Provided data »
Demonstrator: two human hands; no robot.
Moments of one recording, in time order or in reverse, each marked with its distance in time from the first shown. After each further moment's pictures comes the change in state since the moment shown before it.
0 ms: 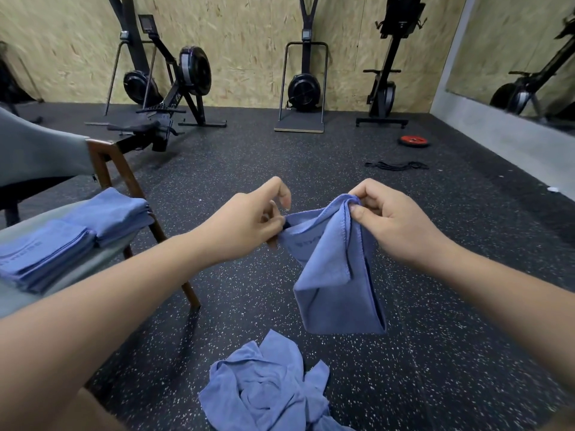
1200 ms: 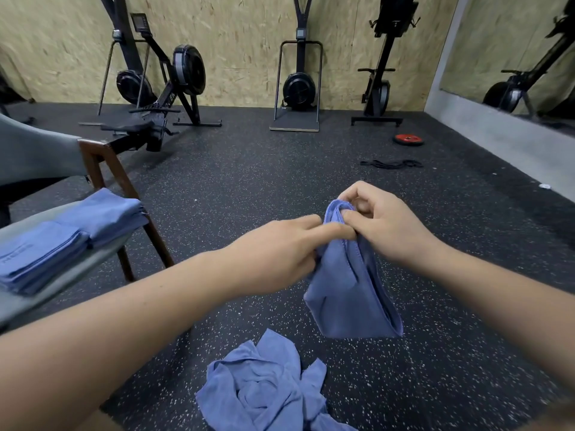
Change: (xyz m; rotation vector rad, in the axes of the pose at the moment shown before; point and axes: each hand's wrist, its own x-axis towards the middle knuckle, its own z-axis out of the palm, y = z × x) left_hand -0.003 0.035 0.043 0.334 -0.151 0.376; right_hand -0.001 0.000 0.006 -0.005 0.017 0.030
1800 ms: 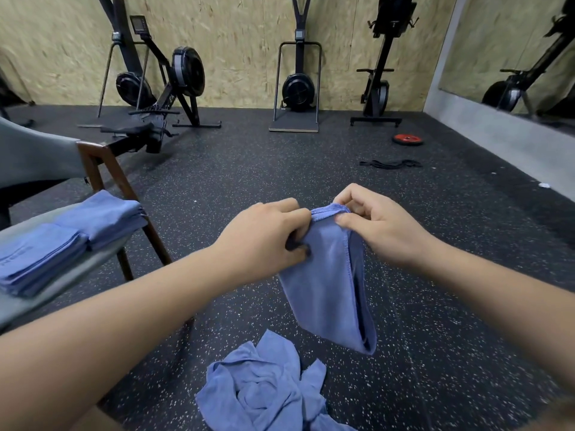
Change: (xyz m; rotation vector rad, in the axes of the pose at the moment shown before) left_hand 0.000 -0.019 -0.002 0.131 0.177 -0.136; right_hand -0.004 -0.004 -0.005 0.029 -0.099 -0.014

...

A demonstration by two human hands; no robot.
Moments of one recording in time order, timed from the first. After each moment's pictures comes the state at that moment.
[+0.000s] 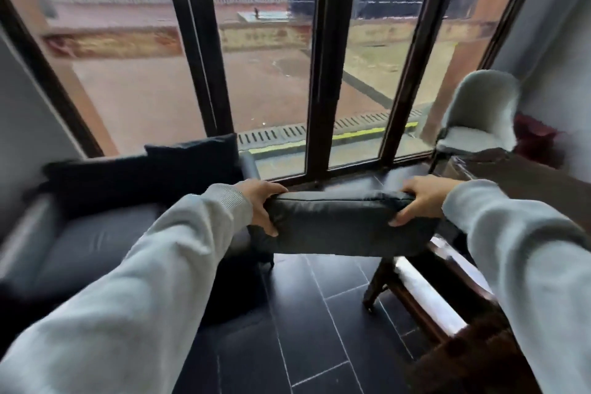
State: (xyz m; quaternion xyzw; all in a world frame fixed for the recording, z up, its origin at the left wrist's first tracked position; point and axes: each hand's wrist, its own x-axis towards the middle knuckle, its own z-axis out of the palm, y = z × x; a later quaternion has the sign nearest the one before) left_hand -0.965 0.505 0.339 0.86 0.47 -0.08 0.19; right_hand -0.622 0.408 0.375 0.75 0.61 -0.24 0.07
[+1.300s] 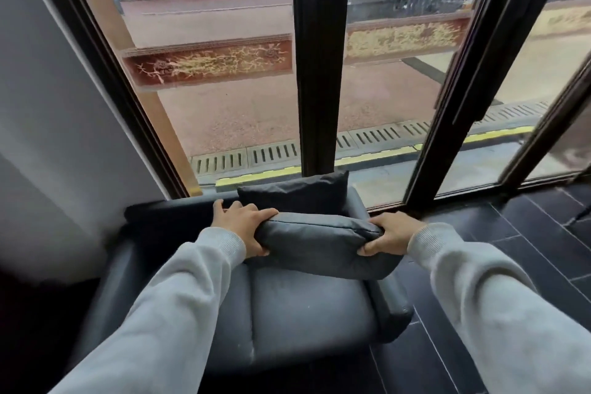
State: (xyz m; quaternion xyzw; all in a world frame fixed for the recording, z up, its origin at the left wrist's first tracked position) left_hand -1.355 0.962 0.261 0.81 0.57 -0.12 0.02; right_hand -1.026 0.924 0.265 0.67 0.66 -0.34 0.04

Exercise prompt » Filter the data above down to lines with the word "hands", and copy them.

Exercise output »
Demonstrator: two human hands; no robot.
A demonstration by two human hands; no robot.

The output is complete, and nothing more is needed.